The power cycle is done while running a continuous ping, monitoring the Nexenta High Availability Management GUI, and running both and iSCSI and NFS test using IOMeter.
In the second video I go to the test lab and pull one of the SAS cables from the active controller. The backup controller for the volume figures out that there is a problem and takes control of the cluster. The previously active controller does a controlled reboot.
The SAS cable pull is done while running a continuous ping, monitoring the Nexenta High Availability Management GUI, and running both and iSCSI and NFS test using IOMeter.
In the third video I pull first one then the other of the 10GbE network cables from the active controller. One of the cables is jammed in tight, so I have a hard time pulling it out. But after I do, the backup controller for the volume figures out that there is a problem and takes control of the cluster. The previously active controller just hangs out until the network is restored.
The network cable pull is done while running a continuous ping, monitoring the Nexenta High Availability Management GUI, and running both and iSCSI and NFS test using IOMeter.

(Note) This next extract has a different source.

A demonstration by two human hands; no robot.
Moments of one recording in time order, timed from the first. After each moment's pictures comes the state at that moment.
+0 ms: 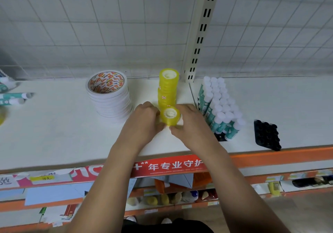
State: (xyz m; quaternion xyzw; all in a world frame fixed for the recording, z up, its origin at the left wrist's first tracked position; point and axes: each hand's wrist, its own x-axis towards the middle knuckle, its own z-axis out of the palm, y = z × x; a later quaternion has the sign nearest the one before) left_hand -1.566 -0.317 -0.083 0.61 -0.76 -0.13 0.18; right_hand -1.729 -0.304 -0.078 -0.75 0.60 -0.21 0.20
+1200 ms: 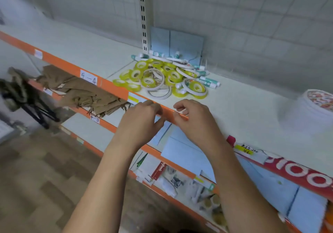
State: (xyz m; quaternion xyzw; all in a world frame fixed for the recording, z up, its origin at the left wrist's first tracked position) left_hand -1.168 -0.055 -0.048 0.80 -0.57 0.02 0.20; right_hand -1.302 -0.161 -0.058 -0.87 0.34 -0.25 0.24
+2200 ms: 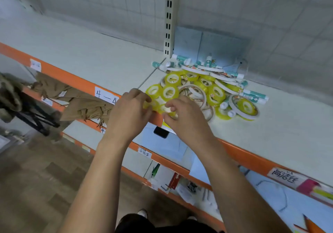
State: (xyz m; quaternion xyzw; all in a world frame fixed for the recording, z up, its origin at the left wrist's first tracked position) left_hand -0.959 -0.089 -0.064 0.81 -0.53 0.01 0.24; right_hand -1.105 -0.178 -0.071 -0.89 0.34 -0.21 0.23
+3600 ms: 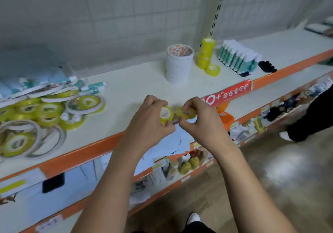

In the fourth video I pull both of the power cables from the active controller. The backup controller for the volume figures out that there is a problem and takes control of the cluster. The previously active controller does a controlled reboot.
The power cable pull is done while running a continuous ping, monitoring the Nexenta High Availability Management GUI, and running both and iSCSI and NFS test using IOMeter. Unfortunately I was a little fast on pulling the power so the results just show what happens after failover.